A histopathological evaluation was used in this study as a screening tool for further molecular analysis; therefore, all the samples were known to contain trematode parasites. However, not all the samples yielded positive results from the DNA amplification. The failure to successfully amplify some of the FFPE samples may be attributed to the absence of parasites in the small fragment of kidney tissue removed from the histology block. In addition, processing the material for histopathology using chemical reagents such as formalin may disrupt long DNA chains, thereby reducing sensitivity and preventing the amplification of long fragments.

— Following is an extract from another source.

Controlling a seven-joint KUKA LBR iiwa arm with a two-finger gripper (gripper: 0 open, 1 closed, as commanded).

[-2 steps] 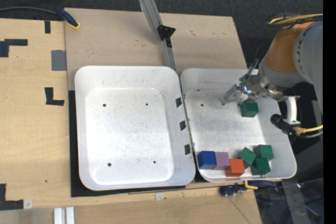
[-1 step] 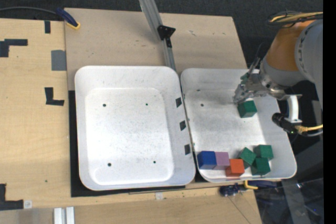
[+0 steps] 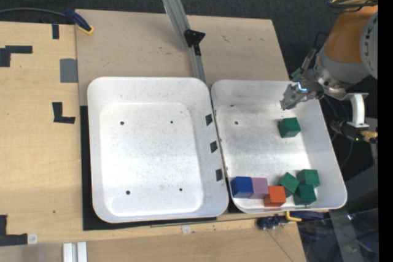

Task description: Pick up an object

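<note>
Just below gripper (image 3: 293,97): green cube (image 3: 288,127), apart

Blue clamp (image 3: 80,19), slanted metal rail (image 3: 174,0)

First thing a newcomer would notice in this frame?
Probably the cluster of coloured blocks packed into the near corner of the right bin, blue, purple, orange and green. Next, a lone green block mid-bin, with the gripper hanging just beyond it near the far right rim.

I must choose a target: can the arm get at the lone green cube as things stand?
Probably yes. The lone green cube sits apart from the other blocks in the right bin, with bare floor around it, and the tool is just above it.
</note>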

This might explain the negative results for the 18S rDNA fragment amplifications from the FFPE samples. Nevertheless, the results suggest there is value in screening FFPE tissues.

Conclusion

The histopathological findings in the urinary tissue of infected birds suggested that Paratanaisia species have pathogenic potential in a wide range of hosts. Although species determination was not successful, the phylogenetic inferences showed that all parasites examined in this study belonged to the same genus. More studies aiming to amplify larger ribosomal DNA fragments, as well as other genes, will add to the ability to make phylogenetic inferences and help to clarify the taxonomy.